新プロセスではMOFの多孔質体を調整して、特定の冷媒の分子サイズに合わせることで、吸着・分離できる。
賀川:多孔質体として世の中によく知られている物質に、ゼオライトや活性炭、シリカゲルがあります。それらに代わる材料としてMOFが注目されています。まだ歴史は10~20年と浅いのですが、金属や配位子の種類により、孔径や表面の性質を分子レベルで設計でき、目的に応じて自在に機能を調整することが可能です。研究の報告例も多く、吸着したい物質に合わせてカスタマイズできる点がMOFの魅力です。またMOFを作り出す際は、特別な化学反応を必要とせず、原料を混ぜた瞬間に自己組織的に3次元構造で組み上がるという点も特徴です。

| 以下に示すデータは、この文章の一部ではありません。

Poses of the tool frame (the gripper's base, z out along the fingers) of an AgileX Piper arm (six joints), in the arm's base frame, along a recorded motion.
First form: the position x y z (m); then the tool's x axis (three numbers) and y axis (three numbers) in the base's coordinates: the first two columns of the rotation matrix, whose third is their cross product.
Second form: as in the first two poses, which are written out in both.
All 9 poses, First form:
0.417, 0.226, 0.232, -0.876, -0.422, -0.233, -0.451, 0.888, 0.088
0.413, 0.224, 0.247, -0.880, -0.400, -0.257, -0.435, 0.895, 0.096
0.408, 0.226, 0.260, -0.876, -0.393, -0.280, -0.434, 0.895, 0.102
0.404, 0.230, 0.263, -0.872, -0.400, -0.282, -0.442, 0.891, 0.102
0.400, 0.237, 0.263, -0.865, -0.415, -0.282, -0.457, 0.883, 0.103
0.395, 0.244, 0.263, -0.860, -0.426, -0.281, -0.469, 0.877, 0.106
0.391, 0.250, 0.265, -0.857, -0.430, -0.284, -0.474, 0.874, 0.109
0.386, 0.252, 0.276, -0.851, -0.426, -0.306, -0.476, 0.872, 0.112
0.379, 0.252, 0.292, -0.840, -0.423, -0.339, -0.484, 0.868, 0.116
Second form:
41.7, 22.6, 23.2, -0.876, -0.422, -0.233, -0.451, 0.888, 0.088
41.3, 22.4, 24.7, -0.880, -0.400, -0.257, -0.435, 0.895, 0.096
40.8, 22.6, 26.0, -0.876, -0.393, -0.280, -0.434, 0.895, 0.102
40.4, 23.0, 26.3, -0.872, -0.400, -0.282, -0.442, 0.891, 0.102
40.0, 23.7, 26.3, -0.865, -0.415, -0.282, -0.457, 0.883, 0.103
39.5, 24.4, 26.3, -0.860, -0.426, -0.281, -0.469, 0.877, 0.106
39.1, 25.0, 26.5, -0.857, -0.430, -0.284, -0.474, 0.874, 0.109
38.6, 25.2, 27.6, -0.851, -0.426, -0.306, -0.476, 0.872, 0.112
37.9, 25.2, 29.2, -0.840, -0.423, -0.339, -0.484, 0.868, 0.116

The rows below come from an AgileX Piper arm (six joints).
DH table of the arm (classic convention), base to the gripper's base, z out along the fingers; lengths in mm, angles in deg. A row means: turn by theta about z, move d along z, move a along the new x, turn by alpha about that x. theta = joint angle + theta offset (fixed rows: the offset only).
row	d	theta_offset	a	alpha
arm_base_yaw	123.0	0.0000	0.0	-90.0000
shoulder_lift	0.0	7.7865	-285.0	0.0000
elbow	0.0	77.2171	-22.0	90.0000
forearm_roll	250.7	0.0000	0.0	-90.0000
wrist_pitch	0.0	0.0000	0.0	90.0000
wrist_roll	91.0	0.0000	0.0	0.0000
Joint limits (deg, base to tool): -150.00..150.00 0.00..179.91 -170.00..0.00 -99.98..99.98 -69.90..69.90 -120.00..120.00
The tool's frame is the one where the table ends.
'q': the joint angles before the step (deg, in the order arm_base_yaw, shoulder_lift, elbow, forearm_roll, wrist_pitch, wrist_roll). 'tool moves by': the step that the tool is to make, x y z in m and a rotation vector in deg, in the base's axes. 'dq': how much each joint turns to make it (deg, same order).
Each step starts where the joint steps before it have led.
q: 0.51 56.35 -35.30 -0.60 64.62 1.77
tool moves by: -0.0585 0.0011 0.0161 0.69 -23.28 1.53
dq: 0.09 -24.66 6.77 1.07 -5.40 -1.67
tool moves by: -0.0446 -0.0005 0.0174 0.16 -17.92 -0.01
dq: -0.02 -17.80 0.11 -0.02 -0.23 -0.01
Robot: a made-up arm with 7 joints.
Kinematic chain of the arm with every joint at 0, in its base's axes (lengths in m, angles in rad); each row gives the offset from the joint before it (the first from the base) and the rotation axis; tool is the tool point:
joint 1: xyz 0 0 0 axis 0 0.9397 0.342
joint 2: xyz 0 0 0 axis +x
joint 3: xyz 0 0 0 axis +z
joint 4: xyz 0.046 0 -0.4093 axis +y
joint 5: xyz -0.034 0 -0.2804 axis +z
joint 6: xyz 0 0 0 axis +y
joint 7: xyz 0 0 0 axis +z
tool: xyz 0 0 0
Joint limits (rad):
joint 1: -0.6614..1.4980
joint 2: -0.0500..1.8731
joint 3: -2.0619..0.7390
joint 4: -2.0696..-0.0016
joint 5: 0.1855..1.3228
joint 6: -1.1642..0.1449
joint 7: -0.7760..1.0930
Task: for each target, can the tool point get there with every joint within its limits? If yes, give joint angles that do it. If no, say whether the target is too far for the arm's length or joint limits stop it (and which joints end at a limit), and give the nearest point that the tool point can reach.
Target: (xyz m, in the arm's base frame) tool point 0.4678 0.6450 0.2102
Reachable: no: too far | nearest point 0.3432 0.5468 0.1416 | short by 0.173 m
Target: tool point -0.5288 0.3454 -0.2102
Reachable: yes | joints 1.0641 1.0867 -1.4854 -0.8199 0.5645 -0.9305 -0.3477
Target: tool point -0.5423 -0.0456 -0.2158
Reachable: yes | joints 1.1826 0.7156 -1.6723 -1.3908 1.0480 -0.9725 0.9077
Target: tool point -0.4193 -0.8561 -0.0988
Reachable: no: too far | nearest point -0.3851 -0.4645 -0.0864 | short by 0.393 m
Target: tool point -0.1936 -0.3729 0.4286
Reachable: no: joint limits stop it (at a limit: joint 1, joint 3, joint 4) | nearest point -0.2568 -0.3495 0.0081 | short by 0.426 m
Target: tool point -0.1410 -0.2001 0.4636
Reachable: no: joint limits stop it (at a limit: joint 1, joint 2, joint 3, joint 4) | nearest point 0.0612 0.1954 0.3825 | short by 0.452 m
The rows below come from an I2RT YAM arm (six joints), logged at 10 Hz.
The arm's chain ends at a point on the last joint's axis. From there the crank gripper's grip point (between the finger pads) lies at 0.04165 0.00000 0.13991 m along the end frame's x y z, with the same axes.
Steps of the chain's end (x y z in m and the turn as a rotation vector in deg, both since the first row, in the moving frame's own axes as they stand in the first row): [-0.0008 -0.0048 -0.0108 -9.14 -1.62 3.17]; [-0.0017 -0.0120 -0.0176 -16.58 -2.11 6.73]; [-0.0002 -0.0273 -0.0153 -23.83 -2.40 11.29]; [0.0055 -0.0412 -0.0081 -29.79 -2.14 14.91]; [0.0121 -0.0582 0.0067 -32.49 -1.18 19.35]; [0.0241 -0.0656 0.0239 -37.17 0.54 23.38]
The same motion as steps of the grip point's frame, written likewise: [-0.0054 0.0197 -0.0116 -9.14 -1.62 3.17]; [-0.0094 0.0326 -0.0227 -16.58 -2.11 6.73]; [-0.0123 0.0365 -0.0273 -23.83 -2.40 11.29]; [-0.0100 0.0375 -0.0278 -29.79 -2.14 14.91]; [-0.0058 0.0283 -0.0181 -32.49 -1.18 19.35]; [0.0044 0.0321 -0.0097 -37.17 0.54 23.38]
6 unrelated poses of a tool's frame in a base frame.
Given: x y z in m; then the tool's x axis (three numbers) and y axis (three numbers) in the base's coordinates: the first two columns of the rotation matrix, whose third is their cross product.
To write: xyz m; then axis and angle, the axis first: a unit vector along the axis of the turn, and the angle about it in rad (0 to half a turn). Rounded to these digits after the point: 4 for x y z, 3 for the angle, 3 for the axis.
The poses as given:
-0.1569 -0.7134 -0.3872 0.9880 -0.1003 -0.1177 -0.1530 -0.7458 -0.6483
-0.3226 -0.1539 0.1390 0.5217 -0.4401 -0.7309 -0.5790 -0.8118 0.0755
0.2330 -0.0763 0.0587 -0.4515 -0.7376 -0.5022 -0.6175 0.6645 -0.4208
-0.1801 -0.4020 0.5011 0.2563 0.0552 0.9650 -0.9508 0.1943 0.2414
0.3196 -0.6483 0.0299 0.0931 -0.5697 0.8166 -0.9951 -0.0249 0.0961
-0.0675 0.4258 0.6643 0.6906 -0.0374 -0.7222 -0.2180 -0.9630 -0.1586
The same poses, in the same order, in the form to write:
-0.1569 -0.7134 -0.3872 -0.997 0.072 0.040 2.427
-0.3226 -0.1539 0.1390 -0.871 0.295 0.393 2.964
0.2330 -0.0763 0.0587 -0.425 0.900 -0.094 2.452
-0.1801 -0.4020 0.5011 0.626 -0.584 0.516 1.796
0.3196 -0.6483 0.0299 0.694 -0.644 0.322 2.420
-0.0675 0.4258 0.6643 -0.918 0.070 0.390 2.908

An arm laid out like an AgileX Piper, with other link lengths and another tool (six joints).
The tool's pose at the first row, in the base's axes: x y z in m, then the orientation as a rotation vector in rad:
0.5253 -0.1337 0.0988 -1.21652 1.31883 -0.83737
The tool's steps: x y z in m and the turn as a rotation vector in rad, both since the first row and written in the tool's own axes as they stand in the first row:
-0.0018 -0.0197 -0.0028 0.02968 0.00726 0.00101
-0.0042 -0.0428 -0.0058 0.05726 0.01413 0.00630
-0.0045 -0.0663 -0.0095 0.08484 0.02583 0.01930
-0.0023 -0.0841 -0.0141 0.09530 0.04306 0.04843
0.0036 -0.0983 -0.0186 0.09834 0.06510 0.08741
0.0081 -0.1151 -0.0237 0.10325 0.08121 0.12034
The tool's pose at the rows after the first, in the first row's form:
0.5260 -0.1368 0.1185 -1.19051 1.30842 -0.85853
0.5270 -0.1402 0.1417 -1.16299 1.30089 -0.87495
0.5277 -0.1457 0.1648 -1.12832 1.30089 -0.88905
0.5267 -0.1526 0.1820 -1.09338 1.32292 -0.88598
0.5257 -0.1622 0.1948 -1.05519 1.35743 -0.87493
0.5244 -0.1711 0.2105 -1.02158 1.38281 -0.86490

もともとTICでは環境問題に取り組んでおり、既存技術をより良いものに出来ないか考えて研究を行っています。冷媒の精製技術では、冷媒ごとの沸点差を利用した精留(精密蒸留)技術で冷媒を分離しています。ただし、この技術は、沸点差が小さい冷媒同士はうまく分離できないことが課題でした。また精留で冷媒を沸点まで加熱するので、それなりにエネルギーを消費します。

精留に比べて物理的な吸着による分離は、精留ほどのエネルギーが必要ではないという優位性もあります。そこで何か吸着剤に良いものがないかと探していたときに、MOFについて知り、この技術を精製技術に適用できると思い研究を開始しました。

――MOFを使うことで、環境問題に貢献できるということですね。

賀川:そうですね。冷媒を焼却せず、リサイクルできますから、CO2排出量を抑えられますし、生産量も上がります。国際条約である モントリオール議定書キガリ改正により、冷媒に使用されるHFCなどのハイドロフルオロカーボンは、先進国では2036年までにCO2換算値で2011-13年平均値より85%削減が必要です。新たに冷媒を作り出すよりも、現在市場に出ている冷媒を回収し、再生して使う方向になっているのです。ダイキンは冷媒と空調機の両方を生産販売する企業なので 、他社に先駆けて、そういったサイクルを回したいという思いがあり、再生事業を積極的に推進しています。

実験装置の製作も、作ったものに対する仕様と効果検証も手探りで

――今回の研究は、Atomisと協業しているとのことですが、その理由と協創で得られることについて教えて下さい。

賀川:もともとTICでは、他社と協業すること自体は珍しいことではなく、他の研究テーマでも協創している例は多数あります。本件に関して、ダイキンが一からMOFを作って事業化に繋げるには、ノウハウも時間もないので大変です。私たちが実現したいプロセスを細かくAtomisにも共有し、MOFの製造や、シミュレーションのプロであるAtomisの皆さんには、多角的にMOFの検討を行ってもらい、それをまたダイキン側で検証実験を行う、というサイクルを回すことで、一体感、スピード感を持って開発できたことが、この協業のメリットであったと感じています。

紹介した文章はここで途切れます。